(Published in Sify.com on 8 September, retrieved from http://www.sify.com/news/should-terrorists-be-spared-the-noose-news-columns-ljijBxaheig.html)
For the last few days, everyone seems preoccupied with capital punishment.
First, came the chorus for those convicted in the Rajiv Gandhi assassination case to be spared, and Omar Abdullah hinted that the prayer for clemency had its roots in their ethnicity and religion. The appeals in Punjab for the commutation of Khalistan militant Davinder Pal Singh Bhullar’s death sentence began yet again, after the Tamil Nadu assembly adopted a resolution urging the President to reconsider their mercy petition.
Then, Anna Hazare came out with his demand that politicians be hanged for accepting cash for voting or asking questions in Parliament, hours after Amar Singh’s arrest in the 2008 cash-for-vote scam.
Next, yet another bomb blast in Delhi left 11 killed and 76 wounded – an act of terror for which the Harkat-ul-Jehadi Islami (HuJI) claimed responsibility, and which was seemingly their idea of pressuring the government to repeal the death sentence of 2001 Parliament attack convict Afzal Guru.
And we’re left asking ourselves how terrorists must be punished. Should we guard them, spending crores of taxpayer money, as they wait on death row for years, while the government machinery groans its way through the paperwork? Should we hope they’ve learnt their lesson in jail, and that they’ll spend the rest of their years making kites and studying philosophy? Or, should we do away with the provision for mercy to a convicted terrorist?
Human rights organisations across the world are quick to call for a ban on the noose, but with overcrowded jails, jailbreaks and ‘life-terms’ lasting fourteen years, are all countries in a position to do away with capital punishment?
More importantly, do terrorists deserve such consideration? It’s easy to humanise them by musing that they were peace-loving pastorals till a traumatic childhood, an encounter with state-sponsored violence, and a good brainwash turned them into hardened extremists. But does that justify their cruelty?
The death sentence of one of the convicts in the Rajiv Gandhi assassination case, Nalini, was reduced to life term so that her child would not be orphaned. But did the people attending the rally in Sriperumbudur have the choice? Did their children?
And what emotions would hit the people these victims left behind when they see visuals of the friends and relatives of terrorists distributing sweets, to celebrate a stay order on their execution?
Then, of course, there is the ridiculous argument that those convicted of abetting acts of terror may not have been aware of the role they were playing. Well, would they really have us believe that a man who bought the battery used in a suicide bomber’s belt thought he was buying torch cells?
The majority of those accused of killing Rajiv Gandhi were acquitted, many for lack of evidence. It’s hard to imagine that a country that constantly boasts of being the ‘world’s largest democracy’ could not find and punish those involved in the murder of a former Prime Minister.
And it’s worse to think that its people would evoke such phrases as ‘Tamil sentiment’ to seek leniency in dealing with convicted militants.
When a nation prides itself on sharing the stage with the world’s best economies at sundry summits, perhaps its lawmakers and citizens should compare the manner of its disposal of terror cases with others.
If an Iraqi or Afghan militant outfit – say the Taliban – had targeted George Bush, and the conspirators had been found, would America’s response have been the same as ours?
What was the lapse in time between Saddam Hussein’s capture and his hanging?
Why should we allow a decade to float by, providing convicts with the contention that the physical and mental torture they have endured in waiting for the fate of their mercy petitions has been punishment enough?

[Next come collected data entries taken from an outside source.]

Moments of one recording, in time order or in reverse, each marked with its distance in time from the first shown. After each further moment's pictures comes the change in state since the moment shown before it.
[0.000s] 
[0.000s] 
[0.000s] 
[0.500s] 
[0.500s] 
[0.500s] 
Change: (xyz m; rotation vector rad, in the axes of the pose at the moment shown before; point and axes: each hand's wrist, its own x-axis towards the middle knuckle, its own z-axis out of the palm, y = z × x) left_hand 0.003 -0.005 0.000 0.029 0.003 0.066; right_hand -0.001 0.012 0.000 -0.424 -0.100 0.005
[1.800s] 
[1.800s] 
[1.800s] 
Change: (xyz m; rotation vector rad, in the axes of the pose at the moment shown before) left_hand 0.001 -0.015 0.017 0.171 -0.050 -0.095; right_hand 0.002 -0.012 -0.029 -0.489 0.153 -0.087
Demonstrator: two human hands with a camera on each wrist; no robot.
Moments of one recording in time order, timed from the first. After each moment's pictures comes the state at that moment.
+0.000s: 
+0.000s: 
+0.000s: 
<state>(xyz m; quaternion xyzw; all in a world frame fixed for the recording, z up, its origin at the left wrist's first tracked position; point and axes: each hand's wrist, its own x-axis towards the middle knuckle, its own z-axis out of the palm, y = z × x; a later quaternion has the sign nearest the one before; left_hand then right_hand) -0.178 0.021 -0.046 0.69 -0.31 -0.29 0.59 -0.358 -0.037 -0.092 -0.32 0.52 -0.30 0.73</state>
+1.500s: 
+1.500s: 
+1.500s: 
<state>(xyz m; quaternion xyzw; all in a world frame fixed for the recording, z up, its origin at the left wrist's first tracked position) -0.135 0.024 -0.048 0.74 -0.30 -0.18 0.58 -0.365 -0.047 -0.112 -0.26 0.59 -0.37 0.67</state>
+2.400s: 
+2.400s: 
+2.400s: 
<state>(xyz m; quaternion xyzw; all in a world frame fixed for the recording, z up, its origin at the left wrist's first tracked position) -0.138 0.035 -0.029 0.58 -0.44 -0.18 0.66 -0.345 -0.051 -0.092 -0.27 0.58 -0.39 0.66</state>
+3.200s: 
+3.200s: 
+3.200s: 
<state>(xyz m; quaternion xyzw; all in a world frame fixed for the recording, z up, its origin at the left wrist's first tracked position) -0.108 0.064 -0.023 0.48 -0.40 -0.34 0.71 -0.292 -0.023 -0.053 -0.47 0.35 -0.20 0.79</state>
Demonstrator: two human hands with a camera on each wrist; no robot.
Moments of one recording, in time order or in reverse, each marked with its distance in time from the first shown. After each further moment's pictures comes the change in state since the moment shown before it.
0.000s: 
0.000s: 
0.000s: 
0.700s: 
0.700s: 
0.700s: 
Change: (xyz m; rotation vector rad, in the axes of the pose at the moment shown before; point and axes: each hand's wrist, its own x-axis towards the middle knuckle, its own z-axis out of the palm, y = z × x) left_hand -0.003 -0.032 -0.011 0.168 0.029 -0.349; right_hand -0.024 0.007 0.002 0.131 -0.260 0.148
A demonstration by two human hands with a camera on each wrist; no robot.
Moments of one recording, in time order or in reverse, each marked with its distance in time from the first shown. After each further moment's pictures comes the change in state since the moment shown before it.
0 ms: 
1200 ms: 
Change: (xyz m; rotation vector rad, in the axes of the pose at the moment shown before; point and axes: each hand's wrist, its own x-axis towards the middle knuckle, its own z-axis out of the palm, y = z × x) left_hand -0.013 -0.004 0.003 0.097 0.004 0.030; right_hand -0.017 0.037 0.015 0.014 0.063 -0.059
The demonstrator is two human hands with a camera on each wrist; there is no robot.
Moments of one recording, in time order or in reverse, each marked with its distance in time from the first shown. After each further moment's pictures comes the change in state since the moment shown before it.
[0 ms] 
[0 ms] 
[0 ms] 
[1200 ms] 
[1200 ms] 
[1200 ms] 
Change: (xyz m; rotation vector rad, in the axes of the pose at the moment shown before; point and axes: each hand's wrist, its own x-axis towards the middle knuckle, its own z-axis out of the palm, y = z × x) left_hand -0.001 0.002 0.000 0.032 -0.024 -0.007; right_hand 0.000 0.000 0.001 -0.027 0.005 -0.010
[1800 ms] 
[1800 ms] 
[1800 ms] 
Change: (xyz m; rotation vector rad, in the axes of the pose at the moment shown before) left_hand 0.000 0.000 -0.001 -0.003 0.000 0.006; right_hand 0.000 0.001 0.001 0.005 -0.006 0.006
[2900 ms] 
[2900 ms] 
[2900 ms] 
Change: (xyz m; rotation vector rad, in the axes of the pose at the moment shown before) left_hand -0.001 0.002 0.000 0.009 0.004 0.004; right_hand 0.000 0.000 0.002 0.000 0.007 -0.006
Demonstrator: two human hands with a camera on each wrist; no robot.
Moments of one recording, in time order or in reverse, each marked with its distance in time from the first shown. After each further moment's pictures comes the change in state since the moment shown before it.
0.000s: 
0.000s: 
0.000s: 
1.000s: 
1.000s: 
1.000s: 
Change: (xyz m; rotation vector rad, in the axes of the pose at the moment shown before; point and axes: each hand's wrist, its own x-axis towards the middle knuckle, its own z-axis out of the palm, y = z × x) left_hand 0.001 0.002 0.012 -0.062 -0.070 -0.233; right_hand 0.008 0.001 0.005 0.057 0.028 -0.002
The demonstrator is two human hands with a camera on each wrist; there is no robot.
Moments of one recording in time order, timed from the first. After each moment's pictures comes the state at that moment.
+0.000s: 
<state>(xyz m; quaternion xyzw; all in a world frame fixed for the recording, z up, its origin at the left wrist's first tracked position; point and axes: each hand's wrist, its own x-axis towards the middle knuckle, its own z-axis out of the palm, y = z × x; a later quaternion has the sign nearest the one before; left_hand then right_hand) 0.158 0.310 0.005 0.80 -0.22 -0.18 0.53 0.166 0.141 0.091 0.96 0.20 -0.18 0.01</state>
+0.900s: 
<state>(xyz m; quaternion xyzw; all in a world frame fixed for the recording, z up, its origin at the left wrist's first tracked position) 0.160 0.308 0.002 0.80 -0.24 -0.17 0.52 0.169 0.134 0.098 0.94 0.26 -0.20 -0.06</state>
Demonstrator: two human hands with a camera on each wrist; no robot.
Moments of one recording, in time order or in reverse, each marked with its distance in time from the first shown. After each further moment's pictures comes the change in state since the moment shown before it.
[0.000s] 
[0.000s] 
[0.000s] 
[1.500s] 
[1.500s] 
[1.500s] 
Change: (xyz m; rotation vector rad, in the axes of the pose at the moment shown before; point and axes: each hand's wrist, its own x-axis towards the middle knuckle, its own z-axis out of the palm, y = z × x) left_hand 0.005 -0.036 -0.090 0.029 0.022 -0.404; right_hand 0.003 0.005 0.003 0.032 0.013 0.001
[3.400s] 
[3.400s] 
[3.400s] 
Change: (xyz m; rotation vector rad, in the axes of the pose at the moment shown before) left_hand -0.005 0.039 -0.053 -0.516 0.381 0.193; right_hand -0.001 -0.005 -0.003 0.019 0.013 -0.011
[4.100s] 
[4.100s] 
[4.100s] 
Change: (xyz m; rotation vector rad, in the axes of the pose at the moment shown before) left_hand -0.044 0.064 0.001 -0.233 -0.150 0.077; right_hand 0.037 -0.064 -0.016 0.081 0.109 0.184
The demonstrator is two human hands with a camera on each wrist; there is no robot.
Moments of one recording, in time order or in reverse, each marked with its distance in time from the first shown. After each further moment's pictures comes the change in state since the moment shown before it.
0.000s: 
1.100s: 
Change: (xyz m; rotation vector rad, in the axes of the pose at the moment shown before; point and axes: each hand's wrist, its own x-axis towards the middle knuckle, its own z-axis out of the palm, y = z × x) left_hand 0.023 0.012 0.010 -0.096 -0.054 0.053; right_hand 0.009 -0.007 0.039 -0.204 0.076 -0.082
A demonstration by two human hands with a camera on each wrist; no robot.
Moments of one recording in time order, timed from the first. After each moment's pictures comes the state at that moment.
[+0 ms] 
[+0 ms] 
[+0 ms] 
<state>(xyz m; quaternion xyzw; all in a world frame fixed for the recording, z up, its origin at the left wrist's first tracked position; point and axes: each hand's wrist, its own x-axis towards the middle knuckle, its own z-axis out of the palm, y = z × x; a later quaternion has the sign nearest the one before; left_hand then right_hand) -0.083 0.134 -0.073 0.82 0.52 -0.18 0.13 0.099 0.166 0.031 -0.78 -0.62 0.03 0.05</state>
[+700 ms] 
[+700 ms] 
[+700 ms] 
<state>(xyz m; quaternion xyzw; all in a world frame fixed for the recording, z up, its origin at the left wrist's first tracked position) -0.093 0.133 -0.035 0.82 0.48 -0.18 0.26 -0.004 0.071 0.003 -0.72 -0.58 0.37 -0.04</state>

When our courts can fast-track the hearings, why doesn’t the government fast-track the paper work?
In a land where child molesters, rapists and murderers walk free after serving out their terms, do we want terrorists roaming the streets, masquerading as heroes?
Compassion is all very well when it goes both ways. But do the architects of such brutality qualify as recipients? And are our regional, linguistic, religious and ethnic identities more potent unifying factors than humanitarianism?